Turns out the issue was user error on the TO_TIMESTAMP() format parameter. We were sending in yyyyMMddkkmmss, while the correct format is yyyyMMddHHmmss, with HH having a range of 00-23 for the hours, while the old kk had a range of 01-24. Whoops!

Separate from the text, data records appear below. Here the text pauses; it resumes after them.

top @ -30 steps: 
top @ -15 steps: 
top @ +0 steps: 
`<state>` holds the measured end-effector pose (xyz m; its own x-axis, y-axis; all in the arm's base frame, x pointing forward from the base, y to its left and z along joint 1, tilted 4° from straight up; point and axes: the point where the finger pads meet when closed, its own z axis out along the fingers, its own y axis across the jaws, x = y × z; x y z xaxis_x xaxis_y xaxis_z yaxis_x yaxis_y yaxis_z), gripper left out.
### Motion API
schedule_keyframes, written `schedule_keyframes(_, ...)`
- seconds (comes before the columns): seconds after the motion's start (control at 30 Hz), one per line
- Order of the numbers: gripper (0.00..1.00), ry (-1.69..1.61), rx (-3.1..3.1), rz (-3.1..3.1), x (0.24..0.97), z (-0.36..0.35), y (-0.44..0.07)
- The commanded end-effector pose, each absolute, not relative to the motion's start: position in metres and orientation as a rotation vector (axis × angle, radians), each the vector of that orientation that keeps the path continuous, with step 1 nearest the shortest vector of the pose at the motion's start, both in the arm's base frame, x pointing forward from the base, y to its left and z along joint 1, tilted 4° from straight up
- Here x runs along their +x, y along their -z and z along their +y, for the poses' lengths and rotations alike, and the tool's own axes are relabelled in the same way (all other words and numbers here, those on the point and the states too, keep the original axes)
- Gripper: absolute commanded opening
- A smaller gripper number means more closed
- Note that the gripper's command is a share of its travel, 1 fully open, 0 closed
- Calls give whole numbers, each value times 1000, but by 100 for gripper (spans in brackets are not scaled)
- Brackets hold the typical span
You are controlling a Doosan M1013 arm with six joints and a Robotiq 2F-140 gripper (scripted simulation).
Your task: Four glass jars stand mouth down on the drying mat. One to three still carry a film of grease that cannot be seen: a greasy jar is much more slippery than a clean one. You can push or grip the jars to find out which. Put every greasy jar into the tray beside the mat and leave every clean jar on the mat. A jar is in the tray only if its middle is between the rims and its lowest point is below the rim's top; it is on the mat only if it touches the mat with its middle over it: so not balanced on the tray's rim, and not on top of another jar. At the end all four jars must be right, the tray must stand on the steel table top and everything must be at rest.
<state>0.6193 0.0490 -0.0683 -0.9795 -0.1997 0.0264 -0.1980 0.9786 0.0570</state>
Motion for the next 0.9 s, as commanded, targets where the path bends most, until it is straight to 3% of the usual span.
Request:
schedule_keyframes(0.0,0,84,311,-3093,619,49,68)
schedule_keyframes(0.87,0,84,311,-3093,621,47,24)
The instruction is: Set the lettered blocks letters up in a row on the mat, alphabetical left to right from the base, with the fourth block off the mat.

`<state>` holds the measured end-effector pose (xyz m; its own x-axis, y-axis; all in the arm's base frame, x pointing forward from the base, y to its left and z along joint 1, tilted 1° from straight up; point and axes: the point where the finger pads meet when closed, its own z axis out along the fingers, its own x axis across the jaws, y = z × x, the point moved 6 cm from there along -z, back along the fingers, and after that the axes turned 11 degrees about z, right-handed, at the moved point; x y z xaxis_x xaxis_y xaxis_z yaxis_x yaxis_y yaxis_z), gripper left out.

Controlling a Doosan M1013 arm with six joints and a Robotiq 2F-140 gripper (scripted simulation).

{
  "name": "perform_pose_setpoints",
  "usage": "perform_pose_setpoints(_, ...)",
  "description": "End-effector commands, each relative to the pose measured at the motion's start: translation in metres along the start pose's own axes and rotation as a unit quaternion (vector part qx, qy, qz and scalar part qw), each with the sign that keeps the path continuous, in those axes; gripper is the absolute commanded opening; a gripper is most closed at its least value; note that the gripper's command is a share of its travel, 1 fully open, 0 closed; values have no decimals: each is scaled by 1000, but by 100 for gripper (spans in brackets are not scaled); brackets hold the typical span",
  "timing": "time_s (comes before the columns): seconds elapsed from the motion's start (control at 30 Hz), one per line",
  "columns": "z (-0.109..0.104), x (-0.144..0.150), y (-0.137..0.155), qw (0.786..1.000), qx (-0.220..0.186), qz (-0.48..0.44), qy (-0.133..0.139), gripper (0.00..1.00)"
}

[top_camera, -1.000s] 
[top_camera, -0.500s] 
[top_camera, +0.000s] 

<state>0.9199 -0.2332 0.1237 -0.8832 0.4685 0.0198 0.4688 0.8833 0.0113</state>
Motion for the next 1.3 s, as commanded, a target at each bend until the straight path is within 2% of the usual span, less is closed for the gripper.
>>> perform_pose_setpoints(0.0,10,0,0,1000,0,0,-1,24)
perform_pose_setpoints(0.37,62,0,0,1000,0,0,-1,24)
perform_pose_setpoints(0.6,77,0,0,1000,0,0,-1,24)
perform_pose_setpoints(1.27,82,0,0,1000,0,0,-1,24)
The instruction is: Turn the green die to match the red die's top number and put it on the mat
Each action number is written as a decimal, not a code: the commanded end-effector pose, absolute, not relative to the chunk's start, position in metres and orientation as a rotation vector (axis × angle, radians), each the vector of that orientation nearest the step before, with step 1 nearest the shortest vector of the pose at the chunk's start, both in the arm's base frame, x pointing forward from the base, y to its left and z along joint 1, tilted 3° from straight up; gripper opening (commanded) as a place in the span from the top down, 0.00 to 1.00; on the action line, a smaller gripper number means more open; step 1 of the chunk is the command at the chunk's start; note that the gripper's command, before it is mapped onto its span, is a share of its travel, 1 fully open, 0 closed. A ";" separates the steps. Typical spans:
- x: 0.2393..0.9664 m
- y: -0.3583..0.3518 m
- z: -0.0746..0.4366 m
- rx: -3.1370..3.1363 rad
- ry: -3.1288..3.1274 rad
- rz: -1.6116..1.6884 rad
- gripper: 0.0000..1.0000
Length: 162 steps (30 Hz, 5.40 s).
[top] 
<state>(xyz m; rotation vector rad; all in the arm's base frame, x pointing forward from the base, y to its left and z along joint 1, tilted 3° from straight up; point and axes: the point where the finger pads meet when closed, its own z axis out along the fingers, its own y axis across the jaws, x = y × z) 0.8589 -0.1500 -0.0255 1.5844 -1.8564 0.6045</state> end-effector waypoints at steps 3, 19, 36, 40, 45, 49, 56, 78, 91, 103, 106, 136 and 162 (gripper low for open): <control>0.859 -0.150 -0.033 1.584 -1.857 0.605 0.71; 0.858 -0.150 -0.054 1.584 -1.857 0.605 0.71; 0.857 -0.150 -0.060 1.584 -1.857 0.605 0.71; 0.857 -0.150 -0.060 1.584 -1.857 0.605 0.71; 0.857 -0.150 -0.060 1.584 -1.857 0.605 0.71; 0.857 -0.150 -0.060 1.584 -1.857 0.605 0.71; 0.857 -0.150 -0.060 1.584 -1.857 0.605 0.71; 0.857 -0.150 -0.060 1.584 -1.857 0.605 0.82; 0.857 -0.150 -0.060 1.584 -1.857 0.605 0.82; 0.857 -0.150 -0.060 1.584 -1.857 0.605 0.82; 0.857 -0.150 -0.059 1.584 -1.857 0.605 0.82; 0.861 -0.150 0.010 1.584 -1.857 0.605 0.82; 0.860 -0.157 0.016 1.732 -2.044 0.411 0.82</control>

Fixing this resolves the issue:
spark.sql("""
SELECT
revision_id,
CAST(mw_revision_timestamp AS STRING) as mw_revision_timestamp_as_string,
TO_TIMESTAMP(mw_revision_timestamp, 'yyyyMMddkkmmss') AS revision_timestamp_kk,
TO_TIMESTAMP(mw_revision_timestamp, 'yyyyMMddHHmmss') AS revision_timestamp_HH
FROM flat_inconsistent_revision_ids_source
WHERE revision_id = 68598618
""").show(100)
+-----------+-------------------------------+---------------------+---------------------+
|revision_id|mw_revision_timestamp_as_string|revision_timestamp_kk|revision_timestamp_HH|
+-----------+-------------------------------+---------------------+---------------------+
| 68598618| 20241118003616| null| 2024-11-18 00:36:16|
+-----------+-------------------------------+---------------------+---------------------+xcollazo merged https://gitlab.wikimedia.org/repos/data-engineering/dumps/mediawiki-content-dump/-/merge_requests/48
Fix TO_TIMESTAMP() format parameters.
xcollazo merged https://gitlab.wikimedia.org/repos/data-engineering/airflow-dags/-/merge_requests/930
Pick up repos/data-engineering/dumps/mediawiki-content-dump!48.